I happened to be watching the launch on CNN that day, and I also happened to be up early watching the re-entry of the Columbia on CNN. What a sick feeling both times.
posted by Red Loop at 5:37 PM on January 19, 2014


Too many connections. I was in 5th grade, and we heard about it in school (didn't watch it live). One of my high school teachers was a state finalist in the teacher-in-space program, and had never quite recovered from the events of that day. I later worked with the guy who did the image analysis that helped them understand that the crew survived until impact, and read the internal NASA report (which is clinical and chilling).

Some years later, I had just gotten back home after a Saturday morning donut run, walked into my Dallas apartment, and heard the sliding glass door rattle. I thought, "huh, must be windy", and then was confused, because I had just been outside, and there wasn't a breath of wind. When I turned on the TV about an hour later, I figured out that I had heard the shockwave that marked the death of seven more astronauts.
posted by grajohnt at 6:10 PM on January 19, 2014 [2 favorites]

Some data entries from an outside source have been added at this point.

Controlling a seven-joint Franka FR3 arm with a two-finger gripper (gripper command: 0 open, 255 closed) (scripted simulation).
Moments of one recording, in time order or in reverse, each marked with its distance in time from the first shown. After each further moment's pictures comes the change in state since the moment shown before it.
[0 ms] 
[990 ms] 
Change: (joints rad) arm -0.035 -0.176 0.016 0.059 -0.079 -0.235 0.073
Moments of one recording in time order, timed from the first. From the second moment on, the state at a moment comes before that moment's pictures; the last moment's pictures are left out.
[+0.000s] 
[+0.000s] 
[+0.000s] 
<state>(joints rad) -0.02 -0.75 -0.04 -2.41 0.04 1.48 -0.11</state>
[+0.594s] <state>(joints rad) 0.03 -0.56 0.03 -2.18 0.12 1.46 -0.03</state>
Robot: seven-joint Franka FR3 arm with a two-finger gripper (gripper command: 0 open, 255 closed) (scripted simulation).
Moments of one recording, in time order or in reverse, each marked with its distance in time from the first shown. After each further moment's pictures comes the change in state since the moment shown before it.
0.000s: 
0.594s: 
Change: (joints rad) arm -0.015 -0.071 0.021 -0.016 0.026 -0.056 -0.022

I said that it was our generation's Kennedy moment, the one where we'd all remember where we were when we heard the news or first saw the footage. They were skeptical.

This is weirdly what I remember most about the challenger explosion. I was 10, and our class was watching it live on a TV in the hallway. I don't know why in the hallway, but maybe it was because they didn't have enough to for each class? I think I was too far away to see well , and didn't understand what was happening until the teachers explained. We had several teachers and the principal explain it to us. And they all said we'd remember it like they did the Kennedy assassination. Same thing was said by my family, and neighbors.

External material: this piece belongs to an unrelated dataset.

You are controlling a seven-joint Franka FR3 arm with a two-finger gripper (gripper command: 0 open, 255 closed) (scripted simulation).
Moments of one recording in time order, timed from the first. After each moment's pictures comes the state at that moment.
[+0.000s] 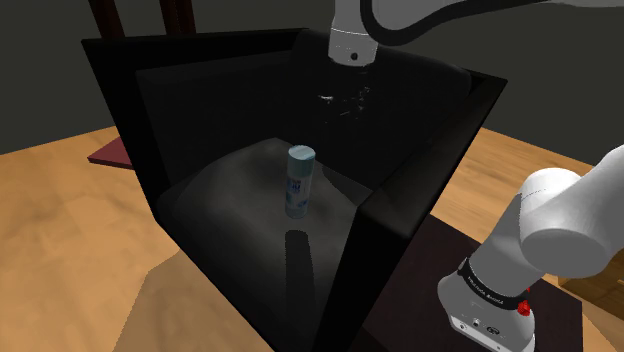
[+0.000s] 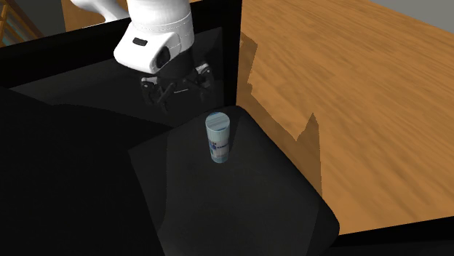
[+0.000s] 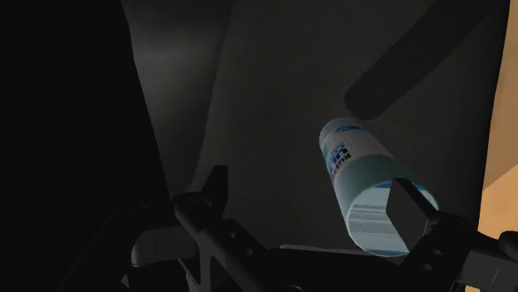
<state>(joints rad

If I remember anything about that day, it was this sentiment repeated over and over. I remember that much more than anything else about the disaster.
posted by [insert clever name here] at 9:03 PM on January 19, 2014


I think we must have had a snow day or a delay, because I watched it at home, and then had to endure days and days of rebroadcasts, in school and on the news at home.

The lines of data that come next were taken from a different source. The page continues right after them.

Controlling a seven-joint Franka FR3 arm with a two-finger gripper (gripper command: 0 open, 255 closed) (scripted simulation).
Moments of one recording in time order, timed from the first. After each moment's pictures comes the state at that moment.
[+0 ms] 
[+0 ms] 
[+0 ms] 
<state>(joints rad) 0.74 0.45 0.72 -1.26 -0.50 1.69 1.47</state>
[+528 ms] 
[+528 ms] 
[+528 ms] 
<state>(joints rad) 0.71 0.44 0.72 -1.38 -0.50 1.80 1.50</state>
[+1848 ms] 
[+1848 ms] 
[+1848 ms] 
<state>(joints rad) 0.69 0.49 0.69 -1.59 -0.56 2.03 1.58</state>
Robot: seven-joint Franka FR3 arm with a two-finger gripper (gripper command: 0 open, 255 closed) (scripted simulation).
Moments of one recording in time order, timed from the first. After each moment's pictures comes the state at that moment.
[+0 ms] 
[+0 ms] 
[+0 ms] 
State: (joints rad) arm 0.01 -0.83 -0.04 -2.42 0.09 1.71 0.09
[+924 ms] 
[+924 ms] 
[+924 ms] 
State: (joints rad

I used to get up early to watch shuttle launches, when almost no other force on Earth could get me out of bed early, and this one was just... I was soured on the whole experience after that.
posted by Mister Moofoo at 9:50 PM on January 19, 2014


me, here, 2006.

I was 18, on a break from college. I believe the rest of my punk rock house gathered in the TV area watching endless loops and smoking out.
posted by mwhybark at 10:50 PM on January 19, 2014


(I spent February 1, 2003 here, with some of you.)
posted by mwhybark at 10:53 PM on January 19, 2014


First year university; I was home studying for an exam all morning and didn't arrive at campus until early afternoon (Tuesdays I had no classes until 2:30). I walked into the student centre and passed the Blue Room, a student lounge so called because its floor (and the series of risers in place of seating) were carpeted with this navy blue broadloom. There was a TV mounted on the wall in there and early afternoon you might usually find three or four people watching a soap opera or a game show. That day there were maybe a hundred people crowded into the room, all eyes fixed on the CNN coverage.

I didn't make it to class that day.
posted by ricochet biscuit at 7:16 AM on January 20, 2014


No, though it wasn't the explosion that killed them.

For me, reading the NTSB report on the Pan Am crash was the worse. Astronauts are trained and known of a dangerous mission and possibilities. The passengers of Lockerbie's crash expected a nice holiday travel. They were conscious on their way down.

And I believe TWA over NY was as well.